> _YOUR OBJECTIVE_
All lines from the one containing "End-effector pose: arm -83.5" through the last line below must be duplicated exactly, with nothing outside that span.

> _MATERIALS PROVIDED_
★ ★ ★ ★

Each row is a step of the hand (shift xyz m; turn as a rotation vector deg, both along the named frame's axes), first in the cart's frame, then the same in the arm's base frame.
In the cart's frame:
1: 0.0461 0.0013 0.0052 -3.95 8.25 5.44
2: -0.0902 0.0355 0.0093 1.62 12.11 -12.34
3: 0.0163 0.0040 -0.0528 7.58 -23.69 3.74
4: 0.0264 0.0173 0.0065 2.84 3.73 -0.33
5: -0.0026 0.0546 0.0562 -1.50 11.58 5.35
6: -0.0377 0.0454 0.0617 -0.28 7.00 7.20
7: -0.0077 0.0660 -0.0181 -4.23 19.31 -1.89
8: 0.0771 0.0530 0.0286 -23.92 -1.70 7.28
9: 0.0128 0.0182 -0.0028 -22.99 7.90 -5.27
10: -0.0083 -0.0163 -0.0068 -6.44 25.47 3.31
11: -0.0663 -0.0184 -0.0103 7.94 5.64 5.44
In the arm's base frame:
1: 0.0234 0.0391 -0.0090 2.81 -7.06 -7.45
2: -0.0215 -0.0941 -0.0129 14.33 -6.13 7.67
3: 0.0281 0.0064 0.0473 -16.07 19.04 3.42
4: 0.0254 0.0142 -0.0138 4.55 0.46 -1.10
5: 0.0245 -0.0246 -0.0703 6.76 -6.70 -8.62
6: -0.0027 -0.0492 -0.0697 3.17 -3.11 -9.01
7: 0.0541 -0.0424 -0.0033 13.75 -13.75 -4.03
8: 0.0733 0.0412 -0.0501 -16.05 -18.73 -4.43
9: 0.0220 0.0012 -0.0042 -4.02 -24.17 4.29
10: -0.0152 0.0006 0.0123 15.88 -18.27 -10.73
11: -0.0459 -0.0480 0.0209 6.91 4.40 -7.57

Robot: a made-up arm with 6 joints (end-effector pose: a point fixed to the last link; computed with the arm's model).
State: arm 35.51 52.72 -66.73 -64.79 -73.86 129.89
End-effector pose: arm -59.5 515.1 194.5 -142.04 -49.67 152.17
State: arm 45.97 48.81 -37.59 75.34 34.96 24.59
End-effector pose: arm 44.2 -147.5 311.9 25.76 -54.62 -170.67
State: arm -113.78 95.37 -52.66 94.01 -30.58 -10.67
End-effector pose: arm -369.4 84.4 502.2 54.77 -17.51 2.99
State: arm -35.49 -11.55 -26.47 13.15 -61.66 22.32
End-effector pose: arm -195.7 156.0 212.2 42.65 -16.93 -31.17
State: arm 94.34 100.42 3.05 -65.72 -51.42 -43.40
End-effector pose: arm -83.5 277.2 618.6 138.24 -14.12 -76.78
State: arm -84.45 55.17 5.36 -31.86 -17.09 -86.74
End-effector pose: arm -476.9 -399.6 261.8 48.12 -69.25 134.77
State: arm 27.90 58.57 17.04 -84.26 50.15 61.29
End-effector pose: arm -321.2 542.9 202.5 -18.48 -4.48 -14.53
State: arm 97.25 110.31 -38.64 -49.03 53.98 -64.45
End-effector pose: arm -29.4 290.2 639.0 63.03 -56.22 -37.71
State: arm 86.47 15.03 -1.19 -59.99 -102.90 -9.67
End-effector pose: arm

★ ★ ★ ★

> _EXPECTED ANSWER_
End-effector pose: arm -83.5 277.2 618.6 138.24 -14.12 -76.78
State: arm -84.45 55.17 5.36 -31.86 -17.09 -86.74
End-effector pose: arm -476.9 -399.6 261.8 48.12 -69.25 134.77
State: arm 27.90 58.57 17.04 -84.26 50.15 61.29
End-effector pose: arm -321.2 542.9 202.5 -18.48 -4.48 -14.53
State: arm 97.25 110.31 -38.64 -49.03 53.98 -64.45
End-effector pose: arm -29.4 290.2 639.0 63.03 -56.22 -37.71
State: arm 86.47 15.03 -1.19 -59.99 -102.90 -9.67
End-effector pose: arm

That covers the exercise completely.